IR35 tax reforms delayed by coronavirus pandemic
The introduction of controversial IR35 tax reforms has been delayed by a year as a result of the coronavirus pandemic.
The decision was announced among a £330bn financial package for the economy that includes a business rate holiday, emergency loans for companies, and financial assistance to airlines.
Speaking in Parliament on Tuesday evening, chief secretary to the treasury Steve Barclay said: “The government is postponing the reforms to the off-payroll working rules, IR35, from 6 April 2020 to 6 April 2021.”
He said the suspension was in “response to the ongoing spread of COVID-19 to help businesses and individuals,” but insisted it will still go ahead as planned the following year.

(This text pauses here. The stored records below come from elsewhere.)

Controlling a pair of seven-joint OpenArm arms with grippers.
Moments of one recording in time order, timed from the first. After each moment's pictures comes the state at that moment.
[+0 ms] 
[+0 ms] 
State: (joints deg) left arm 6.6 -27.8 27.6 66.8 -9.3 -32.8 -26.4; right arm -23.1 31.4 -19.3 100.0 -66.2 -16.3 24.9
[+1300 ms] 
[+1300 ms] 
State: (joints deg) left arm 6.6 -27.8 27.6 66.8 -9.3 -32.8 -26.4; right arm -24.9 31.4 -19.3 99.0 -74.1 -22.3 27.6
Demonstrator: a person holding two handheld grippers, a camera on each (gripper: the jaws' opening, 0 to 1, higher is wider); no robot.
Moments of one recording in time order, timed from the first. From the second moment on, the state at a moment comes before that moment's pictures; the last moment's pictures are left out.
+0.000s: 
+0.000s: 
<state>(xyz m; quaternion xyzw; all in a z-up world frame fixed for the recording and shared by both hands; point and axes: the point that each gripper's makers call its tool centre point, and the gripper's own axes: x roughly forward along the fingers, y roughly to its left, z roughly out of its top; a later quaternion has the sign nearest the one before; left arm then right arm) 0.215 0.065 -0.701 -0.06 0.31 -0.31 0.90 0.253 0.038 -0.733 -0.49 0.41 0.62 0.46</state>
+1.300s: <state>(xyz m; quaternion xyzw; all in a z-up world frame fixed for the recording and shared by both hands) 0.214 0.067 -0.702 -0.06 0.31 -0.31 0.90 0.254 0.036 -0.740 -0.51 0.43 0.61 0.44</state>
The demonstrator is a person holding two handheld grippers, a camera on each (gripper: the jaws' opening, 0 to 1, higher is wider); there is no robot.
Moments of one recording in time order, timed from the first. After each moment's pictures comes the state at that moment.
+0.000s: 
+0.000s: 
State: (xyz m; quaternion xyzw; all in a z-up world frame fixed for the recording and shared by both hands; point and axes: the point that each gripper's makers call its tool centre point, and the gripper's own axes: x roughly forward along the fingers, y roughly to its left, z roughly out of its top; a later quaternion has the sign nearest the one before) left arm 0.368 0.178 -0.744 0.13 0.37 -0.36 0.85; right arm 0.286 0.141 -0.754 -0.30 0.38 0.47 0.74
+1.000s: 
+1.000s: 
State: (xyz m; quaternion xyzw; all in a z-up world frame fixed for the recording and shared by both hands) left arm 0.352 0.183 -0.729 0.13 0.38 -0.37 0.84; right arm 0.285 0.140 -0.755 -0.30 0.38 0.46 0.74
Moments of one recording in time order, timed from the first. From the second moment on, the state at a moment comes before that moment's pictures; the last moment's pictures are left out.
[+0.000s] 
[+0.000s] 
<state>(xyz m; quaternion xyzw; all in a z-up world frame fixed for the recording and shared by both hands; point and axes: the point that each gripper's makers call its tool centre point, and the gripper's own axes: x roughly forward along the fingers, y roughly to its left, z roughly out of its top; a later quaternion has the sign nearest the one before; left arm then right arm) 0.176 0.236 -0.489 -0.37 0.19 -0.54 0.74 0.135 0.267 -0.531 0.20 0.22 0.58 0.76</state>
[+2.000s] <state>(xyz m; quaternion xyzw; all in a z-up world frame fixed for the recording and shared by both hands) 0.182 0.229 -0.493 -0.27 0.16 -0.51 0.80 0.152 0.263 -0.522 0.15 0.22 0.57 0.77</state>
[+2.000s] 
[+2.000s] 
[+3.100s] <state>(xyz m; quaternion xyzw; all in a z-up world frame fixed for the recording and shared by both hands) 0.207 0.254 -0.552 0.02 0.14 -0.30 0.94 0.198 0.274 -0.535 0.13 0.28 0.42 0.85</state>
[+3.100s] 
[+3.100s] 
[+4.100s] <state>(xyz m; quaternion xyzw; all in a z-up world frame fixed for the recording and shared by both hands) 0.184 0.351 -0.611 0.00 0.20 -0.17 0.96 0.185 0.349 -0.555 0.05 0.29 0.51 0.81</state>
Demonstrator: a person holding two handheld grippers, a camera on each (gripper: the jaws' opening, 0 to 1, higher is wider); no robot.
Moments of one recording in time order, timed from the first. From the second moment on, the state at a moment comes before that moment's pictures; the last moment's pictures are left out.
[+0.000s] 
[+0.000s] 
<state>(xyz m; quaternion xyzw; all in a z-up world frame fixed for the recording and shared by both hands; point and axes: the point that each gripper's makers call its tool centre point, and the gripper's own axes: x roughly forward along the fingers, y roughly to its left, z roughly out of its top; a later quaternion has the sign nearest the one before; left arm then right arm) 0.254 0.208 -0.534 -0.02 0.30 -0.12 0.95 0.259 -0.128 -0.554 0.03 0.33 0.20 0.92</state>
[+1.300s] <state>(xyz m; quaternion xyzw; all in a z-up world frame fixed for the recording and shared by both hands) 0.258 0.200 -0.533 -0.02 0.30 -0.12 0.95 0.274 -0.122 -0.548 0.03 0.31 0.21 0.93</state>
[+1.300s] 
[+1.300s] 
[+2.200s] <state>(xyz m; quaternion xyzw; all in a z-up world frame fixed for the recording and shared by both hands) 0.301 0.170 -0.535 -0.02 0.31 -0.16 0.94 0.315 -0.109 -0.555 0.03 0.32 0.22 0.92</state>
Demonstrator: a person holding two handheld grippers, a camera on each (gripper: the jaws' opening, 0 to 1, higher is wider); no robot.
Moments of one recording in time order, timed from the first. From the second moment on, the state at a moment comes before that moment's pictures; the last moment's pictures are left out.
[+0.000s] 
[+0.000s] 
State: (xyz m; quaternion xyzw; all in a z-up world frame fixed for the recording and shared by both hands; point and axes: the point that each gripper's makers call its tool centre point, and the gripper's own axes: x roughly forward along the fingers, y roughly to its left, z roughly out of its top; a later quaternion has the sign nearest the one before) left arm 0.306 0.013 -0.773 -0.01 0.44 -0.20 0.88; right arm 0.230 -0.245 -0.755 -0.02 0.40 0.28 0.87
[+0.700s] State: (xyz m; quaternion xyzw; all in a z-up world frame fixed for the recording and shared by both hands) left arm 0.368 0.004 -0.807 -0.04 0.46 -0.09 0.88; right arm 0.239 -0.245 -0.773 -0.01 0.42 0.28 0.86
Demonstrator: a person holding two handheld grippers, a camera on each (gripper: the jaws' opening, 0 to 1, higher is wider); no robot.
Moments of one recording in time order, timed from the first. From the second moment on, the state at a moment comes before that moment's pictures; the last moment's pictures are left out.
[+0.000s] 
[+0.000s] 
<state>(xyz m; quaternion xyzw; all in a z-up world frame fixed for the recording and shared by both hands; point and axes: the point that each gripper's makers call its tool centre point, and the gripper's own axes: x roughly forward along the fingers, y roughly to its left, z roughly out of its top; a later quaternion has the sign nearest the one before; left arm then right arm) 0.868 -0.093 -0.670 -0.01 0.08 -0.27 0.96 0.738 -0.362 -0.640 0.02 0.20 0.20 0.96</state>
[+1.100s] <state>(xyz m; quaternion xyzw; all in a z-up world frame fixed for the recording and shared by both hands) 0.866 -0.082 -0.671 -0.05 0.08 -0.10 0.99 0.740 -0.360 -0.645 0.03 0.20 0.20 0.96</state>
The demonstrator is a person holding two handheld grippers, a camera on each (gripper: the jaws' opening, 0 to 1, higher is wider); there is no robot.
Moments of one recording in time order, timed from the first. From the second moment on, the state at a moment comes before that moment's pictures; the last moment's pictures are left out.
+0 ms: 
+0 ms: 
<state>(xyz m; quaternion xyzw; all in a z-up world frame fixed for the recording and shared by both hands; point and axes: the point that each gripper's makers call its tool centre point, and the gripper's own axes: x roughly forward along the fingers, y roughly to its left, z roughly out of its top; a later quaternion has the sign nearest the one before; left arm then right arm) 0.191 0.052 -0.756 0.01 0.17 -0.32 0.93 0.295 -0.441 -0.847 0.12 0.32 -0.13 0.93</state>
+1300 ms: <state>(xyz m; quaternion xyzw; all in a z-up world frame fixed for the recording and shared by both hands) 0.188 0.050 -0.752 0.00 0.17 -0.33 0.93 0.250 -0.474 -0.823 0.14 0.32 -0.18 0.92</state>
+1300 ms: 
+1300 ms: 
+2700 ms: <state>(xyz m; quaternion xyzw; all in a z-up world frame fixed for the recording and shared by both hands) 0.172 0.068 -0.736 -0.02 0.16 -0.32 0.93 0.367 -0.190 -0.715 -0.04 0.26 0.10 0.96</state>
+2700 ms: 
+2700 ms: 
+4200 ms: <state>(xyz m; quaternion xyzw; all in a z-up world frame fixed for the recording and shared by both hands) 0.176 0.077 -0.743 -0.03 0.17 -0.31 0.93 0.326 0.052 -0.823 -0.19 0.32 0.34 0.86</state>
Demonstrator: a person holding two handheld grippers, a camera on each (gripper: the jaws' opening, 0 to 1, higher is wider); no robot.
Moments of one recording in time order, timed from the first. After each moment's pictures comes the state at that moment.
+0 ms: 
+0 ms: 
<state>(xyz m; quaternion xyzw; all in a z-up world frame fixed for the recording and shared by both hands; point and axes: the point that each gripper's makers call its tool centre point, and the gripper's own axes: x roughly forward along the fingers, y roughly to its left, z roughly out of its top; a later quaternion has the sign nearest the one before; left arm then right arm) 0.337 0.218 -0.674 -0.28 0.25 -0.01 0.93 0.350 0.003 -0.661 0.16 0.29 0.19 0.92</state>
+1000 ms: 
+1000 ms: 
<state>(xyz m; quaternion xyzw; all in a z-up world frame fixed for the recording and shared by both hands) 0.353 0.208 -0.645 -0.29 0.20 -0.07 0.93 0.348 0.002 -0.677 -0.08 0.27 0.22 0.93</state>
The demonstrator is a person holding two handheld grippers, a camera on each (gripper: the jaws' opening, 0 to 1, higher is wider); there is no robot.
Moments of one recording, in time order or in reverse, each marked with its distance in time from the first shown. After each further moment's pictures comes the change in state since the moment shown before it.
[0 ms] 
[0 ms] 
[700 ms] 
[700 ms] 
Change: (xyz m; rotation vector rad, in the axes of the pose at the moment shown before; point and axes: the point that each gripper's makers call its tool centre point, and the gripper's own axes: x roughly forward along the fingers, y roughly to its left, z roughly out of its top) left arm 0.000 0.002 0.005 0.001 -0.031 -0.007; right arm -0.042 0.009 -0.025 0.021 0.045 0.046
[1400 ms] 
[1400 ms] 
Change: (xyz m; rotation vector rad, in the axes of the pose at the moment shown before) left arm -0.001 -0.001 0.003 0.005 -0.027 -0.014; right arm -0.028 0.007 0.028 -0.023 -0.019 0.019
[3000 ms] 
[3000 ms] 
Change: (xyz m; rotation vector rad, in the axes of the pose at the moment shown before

“This is a deferral, not a cancellation, and the government remains committed to reintroducing this policy to ensure people working like employees but through their own limited company, pay broadly the same tax as those employed directly,” he added.
There has been growing concern from a number of sectors over the new tax regulations for self-employed workers and the risk of them damaging the economy.
This is a deferral, not a cancellation, and the government remains committed to reintroducing this policy.
According to some industry bodies the change will lead to a third of self-employed contractors stopping freelancing over non-compliance fears.
Also known as ‘off-payroll’ the rules allow HMRC to tax sole traders as employees if it deems their working arrangement are akin to regular staff.
Figures show that the rule change will affect some 230,000 contractors in the UK. And sectors heavily reliant on freelancers have raised growing concerns over its impact.
The rules are intended to tighten non-compliance with off-payroll working regulations. They shift responsibility for determining the tax status of contractors from the workers to the end users – in this case, private sector medium and large organisations and charities.